Check every line of the data below for the string "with", and copy the ones that hold it.

- [COLLECTED MATERIAL]
┄┄┄┄┄┄┄┄┄┄

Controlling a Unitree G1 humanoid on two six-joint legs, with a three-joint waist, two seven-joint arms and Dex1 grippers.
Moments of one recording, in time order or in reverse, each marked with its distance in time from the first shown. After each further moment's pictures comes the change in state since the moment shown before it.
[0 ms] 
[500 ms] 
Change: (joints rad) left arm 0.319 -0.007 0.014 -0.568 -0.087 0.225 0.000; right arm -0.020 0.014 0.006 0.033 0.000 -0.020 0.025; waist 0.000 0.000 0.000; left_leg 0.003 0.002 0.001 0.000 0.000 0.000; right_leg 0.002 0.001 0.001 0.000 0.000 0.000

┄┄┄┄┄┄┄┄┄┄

- [ANSWER TO THE EXERCISE]
Controlling a Unitree G1 humanoid on two six-joint legs, with a three-joint waist, two seven-joint arms and Dex1 grippers.
Moments of one recording, in time order or in reverse, each marked with its distance in time from the first shown. After each further moment's pictures comes the change in state since the moment shown before it.

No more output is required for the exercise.